### [Exercise aim]
Look through the records below and copy each line that includes the word "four".

>>>

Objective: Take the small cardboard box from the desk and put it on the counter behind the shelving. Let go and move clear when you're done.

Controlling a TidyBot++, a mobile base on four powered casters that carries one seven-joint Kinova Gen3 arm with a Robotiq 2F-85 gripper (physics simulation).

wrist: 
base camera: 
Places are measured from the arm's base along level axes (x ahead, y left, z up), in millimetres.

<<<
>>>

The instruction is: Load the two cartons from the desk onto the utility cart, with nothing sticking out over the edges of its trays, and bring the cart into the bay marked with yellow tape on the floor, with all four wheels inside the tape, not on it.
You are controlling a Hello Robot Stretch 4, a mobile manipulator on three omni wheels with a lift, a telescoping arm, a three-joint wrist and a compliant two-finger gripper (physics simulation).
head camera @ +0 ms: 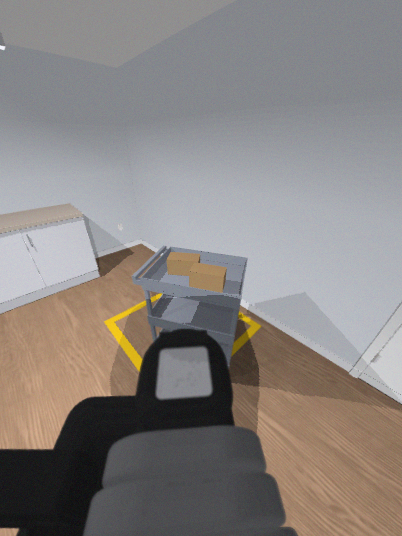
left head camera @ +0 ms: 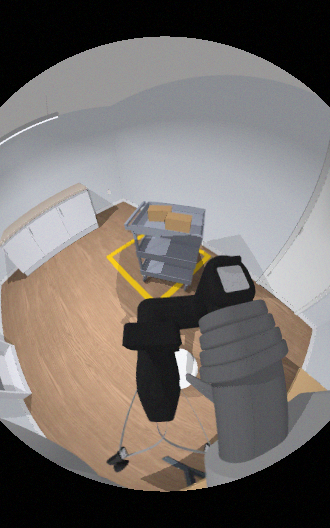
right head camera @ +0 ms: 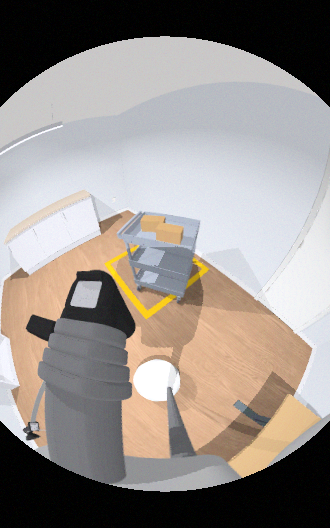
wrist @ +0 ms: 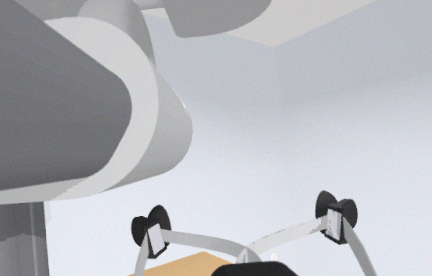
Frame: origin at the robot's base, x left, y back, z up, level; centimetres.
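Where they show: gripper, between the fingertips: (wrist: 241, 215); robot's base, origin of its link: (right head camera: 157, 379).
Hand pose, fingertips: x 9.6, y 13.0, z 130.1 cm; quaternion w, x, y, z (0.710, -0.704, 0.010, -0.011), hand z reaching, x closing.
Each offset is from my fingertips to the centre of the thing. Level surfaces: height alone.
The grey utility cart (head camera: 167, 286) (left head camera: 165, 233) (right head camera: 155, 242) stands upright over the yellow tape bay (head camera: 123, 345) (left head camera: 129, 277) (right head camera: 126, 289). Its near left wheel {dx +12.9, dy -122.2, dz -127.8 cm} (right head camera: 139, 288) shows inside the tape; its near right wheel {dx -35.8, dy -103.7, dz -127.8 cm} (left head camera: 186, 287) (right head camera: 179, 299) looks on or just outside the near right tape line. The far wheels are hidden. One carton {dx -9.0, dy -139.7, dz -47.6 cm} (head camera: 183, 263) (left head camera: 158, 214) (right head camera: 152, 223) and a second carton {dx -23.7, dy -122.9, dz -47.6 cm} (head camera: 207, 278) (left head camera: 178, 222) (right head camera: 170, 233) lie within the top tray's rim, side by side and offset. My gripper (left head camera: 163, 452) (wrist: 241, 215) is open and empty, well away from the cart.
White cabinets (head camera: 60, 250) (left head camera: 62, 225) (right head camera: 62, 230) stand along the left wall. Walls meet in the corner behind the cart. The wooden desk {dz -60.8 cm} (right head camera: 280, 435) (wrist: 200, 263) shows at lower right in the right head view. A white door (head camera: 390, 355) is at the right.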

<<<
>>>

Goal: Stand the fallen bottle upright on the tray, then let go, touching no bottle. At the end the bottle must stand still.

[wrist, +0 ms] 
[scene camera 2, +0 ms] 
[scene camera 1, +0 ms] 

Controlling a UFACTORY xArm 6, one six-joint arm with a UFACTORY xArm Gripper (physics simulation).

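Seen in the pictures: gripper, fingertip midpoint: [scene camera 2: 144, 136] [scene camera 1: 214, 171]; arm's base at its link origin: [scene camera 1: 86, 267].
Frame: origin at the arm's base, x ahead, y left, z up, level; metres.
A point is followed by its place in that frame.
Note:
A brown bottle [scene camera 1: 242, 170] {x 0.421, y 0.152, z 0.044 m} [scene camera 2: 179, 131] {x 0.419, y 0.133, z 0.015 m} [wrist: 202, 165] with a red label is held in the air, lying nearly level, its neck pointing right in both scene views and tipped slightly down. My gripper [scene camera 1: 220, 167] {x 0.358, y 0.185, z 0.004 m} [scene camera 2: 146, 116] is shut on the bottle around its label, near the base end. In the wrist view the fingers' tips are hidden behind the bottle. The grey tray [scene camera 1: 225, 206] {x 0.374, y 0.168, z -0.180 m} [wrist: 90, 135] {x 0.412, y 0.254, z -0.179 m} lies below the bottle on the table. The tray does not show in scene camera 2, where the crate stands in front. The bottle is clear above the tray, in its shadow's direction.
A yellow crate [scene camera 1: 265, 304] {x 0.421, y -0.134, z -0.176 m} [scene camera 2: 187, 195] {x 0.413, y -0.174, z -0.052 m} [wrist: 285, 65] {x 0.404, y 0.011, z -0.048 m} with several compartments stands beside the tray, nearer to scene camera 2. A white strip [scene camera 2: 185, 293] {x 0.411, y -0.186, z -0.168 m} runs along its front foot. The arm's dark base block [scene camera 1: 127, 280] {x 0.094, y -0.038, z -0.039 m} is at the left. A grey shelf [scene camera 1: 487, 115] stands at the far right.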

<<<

### [Answer to this exercise]
Controlling a TidyBot++, a mobile base on four powered casters that carries one seven-joint Kinova Gen3 arm with a Robotiq 2F-85 gripper (physics simulation).
The instruction is: Load the two cartons from the desk onto the utility cart, with nothing sticking out over the edges of its trays, and bring the cart into the bay marked with yellow tape on the floor, with all four wheels inside the tape, not on it.

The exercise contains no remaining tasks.